Published: 27 November 2017

When you ask for Cp (or Cpk), are you really getting Pp (or Ppk)?

OK, I admit it: I was trying to be funny in the title. But the issue is how capable is a capability study? Or, to state it another way: When should we be careful in how much we trust our capability study results?

Here are three items we should be aware of when designing, running and calculating a capability study:

- Cp versus Pp.
- The distribution of the data.
- Sample size.

This column will discuss Cp versus Pp. Future columns will cover distribution of the data and sample size issues.

First, let’s agree to just discuss overall capability, i.e., tolerance range / 6*sigma. Everything discussed below will apply to Cpk and Ppk as well.

Cp versus Pp. As many readers probably already know, the difference between Cp and Pp lies in how the standard deviation (sigma) is calculated.

Cp uses a standard deviation calculated from the “within” variation (when there are logical sub-groups). Pp uses all the data regardless of sub-groups to calculate the standard deviation.

As an example, assume I am printing solder paste onto a PCB. I could do one of three things:

1. Select one pad and measure the paste thickness, then repeat that same measurement on the same pad for each sequential PCB until my desired sample size is reached.

- Cp (using “within” sigma) would be calculated from the moving range (à la I-mR charts).
- Pp would be calculated using the total data set and the standard formula for sigma.

2. Select several pads on the PCB (maybe five total, one near each edge and one in the middle). Measure thickness of all these pads for each PCB used in the capability study.

- Cp would use “within” sigma calculated from the pooled standard deviation of the five pads in each PCB across every board. (Pooling is similar to averaging the standard deviations of each sub-group.)
- Pp would, as before, use the entire data set and the standard formula for sigma.

3. Collect measurements of paste thickness for each PCB in the capability study but do not keep track of the order of the build or sub-groups of any kind.

- Cp is not possible in this case. Warning! Statistical programs may still assume the data are in time order and calculate a Cp, but in this case Cp should be ignored.
- Pp - yep. Use all the data.

Practically, “within” variation (sigma) will be equal to or smaller than the sigma calculated from the entire data set. Therefore, Cp will be equal or higher than Pp. Cp will contain only the common cause variation and not the special cause variation. Therefore, Cp is one measure of how good the process could become if all special causes are eliminated. Pp contains both common cause and special cause variation and is one measure of how the process is doing today.

It may help to see an example to understand the difference. Pretend we are measuring drilled holes in a PCB. The Minitab charts (FIGURE 1) show normal “drilled hole” data. The time series plot (at the top) shows a gentle descent of the data over time – a special cause event, which could be due to drill wear. We can also see that the Cp = 36.42, while Pp = 1.45.

We can interpret these results to mean that as of today our process has a capability of 1.45, but if we could identify and eliminate the special cause condition, we could be as good as 36.42. Maybe not the best example, but I hope it helps illustrate the concept.

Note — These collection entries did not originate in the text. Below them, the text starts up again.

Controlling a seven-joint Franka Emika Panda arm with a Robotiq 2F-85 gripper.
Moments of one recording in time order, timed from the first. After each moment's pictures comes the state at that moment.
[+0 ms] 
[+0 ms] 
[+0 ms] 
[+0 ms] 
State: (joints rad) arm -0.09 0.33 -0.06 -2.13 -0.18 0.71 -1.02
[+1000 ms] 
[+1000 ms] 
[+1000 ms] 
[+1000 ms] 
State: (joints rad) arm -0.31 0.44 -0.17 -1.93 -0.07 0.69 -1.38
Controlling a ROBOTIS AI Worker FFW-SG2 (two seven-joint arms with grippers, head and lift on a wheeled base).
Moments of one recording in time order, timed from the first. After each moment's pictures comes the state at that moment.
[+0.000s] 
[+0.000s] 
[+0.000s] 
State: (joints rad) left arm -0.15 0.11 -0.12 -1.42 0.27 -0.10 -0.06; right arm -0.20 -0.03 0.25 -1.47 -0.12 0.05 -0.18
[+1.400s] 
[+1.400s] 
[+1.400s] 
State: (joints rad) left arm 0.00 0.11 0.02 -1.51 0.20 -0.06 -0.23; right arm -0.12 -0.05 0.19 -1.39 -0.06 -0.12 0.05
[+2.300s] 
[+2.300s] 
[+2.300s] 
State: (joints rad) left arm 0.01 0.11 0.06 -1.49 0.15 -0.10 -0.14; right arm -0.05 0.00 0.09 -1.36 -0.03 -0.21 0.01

Quite often if a customer asks for capability data, they will receive from the supplier a list of data and a “Cp” value. Always question the supplier whether the data are in time order or if there are logical sub-groups. Is the capability reported actually Pp?

Bottom line is that many speak of and report Cp (or Cpk) values when they are really giving Pp (or Ppk). The differences are subtle, but can be critical.